= WORK ITEM =
Copy out exactly the lines below that run from the one holding "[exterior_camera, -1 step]" to the one holding "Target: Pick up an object", keeping both of those lines and no others.

※ ※ ※

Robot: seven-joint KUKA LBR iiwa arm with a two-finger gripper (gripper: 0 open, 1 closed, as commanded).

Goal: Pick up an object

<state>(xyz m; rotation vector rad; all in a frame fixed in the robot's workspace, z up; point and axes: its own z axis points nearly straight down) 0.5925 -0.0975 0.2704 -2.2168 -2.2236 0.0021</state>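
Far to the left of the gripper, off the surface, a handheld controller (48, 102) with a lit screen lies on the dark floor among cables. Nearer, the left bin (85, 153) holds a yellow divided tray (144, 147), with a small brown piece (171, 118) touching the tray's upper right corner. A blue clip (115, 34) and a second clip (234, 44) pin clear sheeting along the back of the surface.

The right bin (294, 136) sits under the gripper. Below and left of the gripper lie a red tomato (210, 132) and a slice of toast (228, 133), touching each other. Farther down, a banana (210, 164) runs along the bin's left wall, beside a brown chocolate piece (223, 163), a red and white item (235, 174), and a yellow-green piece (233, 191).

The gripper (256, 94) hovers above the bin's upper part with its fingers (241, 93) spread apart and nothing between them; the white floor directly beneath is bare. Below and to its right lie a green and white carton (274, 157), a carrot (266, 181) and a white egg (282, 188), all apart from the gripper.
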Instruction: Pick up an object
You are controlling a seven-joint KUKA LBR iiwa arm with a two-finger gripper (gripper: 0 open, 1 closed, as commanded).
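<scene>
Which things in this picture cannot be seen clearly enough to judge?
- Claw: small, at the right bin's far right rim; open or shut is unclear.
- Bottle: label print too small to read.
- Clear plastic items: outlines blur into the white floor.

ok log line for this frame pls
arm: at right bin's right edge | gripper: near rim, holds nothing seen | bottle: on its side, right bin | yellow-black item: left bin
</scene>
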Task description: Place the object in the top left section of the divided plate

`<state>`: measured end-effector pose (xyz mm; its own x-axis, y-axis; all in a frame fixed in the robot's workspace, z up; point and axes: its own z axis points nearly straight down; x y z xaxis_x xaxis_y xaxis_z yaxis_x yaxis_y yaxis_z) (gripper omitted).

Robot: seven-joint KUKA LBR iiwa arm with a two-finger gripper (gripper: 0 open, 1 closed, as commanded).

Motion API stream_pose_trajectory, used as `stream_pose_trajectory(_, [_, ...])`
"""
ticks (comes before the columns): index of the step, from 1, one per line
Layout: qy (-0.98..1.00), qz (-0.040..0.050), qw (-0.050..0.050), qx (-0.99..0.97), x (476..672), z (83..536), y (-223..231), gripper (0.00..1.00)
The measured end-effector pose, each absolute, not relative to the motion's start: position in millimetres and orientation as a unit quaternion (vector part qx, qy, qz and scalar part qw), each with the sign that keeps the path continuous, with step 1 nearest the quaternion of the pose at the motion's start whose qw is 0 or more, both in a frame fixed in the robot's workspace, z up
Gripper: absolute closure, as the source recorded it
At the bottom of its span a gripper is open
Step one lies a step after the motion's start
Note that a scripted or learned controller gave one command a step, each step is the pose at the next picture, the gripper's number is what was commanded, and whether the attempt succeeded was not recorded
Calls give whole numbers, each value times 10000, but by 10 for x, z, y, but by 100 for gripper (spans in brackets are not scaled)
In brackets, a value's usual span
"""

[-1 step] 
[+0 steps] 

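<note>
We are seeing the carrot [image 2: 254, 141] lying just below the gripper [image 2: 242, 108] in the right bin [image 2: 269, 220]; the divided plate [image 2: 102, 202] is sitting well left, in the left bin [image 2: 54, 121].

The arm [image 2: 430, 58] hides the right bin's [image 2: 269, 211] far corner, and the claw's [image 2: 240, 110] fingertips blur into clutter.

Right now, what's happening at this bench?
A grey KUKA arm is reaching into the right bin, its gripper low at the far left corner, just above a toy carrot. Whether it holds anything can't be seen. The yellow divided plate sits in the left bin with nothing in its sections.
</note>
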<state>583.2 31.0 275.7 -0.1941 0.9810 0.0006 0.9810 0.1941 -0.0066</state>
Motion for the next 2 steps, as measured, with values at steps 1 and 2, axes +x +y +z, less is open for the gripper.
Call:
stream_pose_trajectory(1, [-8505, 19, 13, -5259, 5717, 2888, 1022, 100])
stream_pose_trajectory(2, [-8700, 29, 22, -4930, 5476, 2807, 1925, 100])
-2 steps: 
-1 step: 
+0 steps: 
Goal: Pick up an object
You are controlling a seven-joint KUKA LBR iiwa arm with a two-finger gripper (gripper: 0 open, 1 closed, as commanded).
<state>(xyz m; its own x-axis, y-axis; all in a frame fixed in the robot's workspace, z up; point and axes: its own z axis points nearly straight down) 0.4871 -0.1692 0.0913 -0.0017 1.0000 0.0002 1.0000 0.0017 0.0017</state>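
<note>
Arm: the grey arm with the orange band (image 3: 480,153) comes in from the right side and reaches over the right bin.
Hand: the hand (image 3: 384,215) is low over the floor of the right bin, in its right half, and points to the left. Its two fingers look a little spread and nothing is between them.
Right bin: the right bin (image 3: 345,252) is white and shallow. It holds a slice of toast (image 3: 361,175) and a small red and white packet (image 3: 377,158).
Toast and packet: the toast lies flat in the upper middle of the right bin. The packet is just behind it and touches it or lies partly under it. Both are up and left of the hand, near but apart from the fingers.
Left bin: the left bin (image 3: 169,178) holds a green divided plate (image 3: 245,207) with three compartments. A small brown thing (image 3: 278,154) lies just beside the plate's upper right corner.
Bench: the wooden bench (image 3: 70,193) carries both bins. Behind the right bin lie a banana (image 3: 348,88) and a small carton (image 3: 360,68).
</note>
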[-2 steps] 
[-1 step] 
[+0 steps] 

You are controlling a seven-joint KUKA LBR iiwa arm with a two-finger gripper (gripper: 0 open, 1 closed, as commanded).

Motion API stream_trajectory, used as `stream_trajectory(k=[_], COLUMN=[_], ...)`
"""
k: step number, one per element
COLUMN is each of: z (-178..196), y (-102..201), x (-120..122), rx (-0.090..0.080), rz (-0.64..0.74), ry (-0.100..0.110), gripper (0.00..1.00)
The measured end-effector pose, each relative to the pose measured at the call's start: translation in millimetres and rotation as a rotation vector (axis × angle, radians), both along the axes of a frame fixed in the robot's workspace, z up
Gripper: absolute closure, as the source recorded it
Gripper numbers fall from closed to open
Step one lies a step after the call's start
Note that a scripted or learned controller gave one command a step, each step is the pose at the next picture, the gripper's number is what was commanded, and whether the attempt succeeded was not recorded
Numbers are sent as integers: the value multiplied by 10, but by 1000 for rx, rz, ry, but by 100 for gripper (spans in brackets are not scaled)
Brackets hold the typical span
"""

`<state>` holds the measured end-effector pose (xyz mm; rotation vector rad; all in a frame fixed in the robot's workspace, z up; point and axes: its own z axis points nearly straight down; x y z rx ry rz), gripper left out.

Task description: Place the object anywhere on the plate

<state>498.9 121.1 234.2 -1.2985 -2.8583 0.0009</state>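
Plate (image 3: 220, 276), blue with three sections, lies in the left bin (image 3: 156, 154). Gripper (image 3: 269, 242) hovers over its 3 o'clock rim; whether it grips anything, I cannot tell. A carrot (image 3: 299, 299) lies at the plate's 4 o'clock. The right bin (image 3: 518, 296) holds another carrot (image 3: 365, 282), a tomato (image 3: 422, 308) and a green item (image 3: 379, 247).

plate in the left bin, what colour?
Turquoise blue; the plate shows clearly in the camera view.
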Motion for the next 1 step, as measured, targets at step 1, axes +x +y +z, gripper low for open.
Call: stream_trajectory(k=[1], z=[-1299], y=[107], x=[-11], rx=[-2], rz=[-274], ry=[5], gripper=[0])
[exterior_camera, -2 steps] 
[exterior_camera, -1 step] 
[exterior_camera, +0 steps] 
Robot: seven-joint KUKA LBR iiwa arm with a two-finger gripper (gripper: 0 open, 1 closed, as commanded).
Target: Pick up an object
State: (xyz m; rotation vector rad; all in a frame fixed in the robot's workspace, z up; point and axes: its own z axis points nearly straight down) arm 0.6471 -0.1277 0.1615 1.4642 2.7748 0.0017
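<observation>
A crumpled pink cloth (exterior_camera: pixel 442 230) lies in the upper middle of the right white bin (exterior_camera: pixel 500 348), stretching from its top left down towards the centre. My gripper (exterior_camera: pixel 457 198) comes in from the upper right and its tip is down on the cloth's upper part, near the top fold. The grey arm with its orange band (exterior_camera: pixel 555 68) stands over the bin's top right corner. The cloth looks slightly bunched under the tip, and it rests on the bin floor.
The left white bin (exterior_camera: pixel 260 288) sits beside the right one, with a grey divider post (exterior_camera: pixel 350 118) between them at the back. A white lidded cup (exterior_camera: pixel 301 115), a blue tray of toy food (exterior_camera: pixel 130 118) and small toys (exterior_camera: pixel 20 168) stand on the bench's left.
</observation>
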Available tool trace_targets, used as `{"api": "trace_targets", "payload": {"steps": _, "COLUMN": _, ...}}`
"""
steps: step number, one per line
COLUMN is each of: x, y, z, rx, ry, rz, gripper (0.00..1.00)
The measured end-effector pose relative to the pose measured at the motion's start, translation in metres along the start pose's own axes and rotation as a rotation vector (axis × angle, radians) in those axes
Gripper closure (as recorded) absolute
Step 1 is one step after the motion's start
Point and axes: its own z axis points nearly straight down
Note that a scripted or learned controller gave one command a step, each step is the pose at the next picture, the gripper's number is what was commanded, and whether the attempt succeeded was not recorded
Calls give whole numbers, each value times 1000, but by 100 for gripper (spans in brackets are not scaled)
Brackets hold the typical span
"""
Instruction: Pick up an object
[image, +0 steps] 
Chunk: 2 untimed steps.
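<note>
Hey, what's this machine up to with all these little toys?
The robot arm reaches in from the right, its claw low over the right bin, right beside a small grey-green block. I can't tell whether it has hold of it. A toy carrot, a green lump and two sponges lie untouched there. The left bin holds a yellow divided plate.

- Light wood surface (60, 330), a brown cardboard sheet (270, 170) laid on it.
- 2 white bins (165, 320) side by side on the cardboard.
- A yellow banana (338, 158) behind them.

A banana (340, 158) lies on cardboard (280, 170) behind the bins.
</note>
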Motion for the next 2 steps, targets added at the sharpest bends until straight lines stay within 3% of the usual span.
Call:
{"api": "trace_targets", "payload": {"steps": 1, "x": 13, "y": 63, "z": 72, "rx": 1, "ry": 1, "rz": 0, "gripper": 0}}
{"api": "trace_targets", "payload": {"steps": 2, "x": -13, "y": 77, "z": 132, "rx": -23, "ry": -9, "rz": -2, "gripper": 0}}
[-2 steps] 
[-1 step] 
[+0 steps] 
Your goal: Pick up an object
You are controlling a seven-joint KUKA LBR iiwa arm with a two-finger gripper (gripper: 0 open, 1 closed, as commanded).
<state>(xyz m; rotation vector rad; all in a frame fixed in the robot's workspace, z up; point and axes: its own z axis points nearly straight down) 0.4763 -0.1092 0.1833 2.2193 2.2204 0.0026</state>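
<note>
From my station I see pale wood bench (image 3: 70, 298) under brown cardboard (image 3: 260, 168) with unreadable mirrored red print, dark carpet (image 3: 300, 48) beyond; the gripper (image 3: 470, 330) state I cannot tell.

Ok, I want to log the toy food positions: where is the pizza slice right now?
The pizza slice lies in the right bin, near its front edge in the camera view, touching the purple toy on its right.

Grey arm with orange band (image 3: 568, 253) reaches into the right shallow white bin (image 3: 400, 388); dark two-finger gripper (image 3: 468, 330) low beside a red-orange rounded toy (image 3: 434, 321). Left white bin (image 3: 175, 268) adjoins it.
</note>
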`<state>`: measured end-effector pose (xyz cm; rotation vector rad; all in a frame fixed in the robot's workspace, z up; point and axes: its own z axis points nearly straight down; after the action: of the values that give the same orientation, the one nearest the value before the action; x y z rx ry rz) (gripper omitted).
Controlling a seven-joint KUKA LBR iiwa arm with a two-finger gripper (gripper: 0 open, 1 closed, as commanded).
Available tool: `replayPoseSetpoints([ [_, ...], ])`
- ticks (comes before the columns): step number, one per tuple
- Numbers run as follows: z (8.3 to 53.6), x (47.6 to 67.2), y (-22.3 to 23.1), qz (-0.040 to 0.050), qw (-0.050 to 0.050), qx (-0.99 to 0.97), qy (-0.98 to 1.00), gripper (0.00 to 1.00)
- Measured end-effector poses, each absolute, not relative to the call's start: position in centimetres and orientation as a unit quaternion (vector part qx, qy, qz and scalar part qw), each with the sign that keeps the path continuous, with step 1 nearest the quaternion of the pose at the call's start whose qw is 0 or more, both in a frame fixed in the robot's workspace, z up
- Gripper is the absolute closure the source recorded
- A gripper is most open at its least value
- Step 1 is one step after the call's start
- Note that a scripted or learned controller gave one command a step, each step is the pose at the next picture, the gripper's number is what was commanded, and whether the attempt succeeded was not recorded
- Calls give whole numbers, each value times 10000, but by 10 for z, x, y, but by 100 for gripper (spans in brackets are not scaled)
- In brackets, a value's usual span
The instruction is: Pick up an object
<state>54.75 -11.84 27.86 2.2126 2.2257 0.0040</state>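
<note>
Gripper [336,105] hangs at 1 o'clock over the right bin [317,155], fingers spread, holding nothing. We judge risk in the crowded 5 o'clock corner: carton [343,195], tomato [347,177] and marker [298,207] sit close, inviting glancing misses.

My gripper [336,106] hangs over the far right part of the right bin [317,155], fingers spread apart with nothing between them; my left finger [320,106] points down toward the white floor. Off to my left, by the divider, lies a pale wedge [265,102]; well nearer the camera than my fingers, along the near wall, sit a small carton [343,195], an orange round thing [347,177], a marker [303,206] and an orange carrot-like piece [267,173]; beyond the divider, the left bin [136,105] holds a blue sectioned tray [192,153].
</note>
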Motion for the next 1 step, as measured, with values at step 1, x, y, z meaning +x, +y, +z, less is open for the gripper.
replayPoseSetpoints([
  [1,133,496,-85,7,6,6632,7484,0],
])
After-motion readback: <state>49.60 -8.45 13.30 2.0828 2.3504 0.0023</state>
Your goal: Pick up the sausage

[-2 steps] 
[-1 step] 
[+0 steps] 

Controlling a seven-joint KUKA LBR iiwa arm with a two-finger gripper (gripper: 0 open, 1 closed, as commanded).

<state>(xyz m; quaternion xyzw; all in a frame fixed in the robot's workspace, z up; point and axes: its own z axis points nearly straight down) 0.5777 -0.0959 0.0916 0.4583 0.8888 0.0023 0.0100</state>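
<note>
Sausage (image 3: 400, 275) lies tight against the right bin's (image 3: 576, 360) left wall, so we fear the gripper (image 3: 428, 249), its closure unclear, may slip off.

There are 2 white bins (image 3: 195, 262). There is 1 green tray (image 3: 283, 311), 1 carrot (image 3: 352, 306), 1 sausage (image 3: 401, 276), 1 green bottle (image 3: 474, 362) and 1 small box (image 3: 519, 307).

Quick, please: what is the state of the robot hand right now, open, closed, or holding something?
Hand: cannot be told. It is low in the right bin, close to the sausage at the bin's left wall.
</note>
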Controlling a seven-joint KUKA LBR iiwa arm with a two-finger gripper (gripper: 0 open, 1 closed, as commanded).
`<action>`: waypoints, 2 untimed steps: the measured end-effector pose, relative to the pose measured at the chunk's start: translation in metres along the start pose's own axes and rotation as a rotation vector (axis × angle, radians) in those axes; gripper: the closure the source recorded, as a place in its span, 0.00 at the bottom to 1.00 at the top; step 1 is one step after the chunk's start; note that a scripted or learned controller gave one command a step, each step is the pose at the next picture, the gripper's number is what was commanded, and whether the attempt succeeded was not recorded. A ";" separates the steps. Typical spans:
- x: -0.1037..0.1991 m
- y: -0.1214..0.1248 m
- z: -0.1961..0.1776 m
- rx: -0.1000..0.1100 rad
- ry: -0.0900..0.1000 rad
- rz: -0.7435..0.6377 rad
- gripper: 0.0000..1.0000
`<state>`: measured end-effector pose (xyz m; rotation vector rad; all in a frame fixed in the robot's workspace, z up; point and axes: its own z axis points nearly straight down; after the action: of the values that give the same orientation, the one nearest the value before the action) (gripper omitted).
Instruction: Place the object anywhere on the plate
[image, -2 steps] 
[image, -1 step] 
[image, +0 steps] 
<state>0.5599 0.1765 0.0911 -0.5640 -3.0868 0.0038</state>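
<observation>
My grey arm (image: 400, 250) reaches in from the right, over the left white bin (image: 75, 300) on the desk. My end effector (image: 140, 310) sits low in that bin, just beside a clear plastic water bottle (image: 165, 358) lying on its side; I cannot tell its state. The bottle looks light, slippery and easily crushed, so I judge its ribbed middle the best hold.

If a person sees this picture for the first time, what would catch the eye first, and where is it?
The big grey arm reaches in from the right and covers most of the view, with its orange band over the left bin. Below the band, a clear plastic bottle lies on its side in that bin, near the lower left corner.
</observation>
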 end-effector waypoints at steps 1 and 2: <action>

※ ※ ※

= ANSWER BOX =
[exterior_camera, -1 step] 
[exterior_camera, +0 steps] 
Robot: seven-joint KUKA LBR iiwa arm with a two-finger gripper (gripper: 0 open, 1 closed, as commanded).
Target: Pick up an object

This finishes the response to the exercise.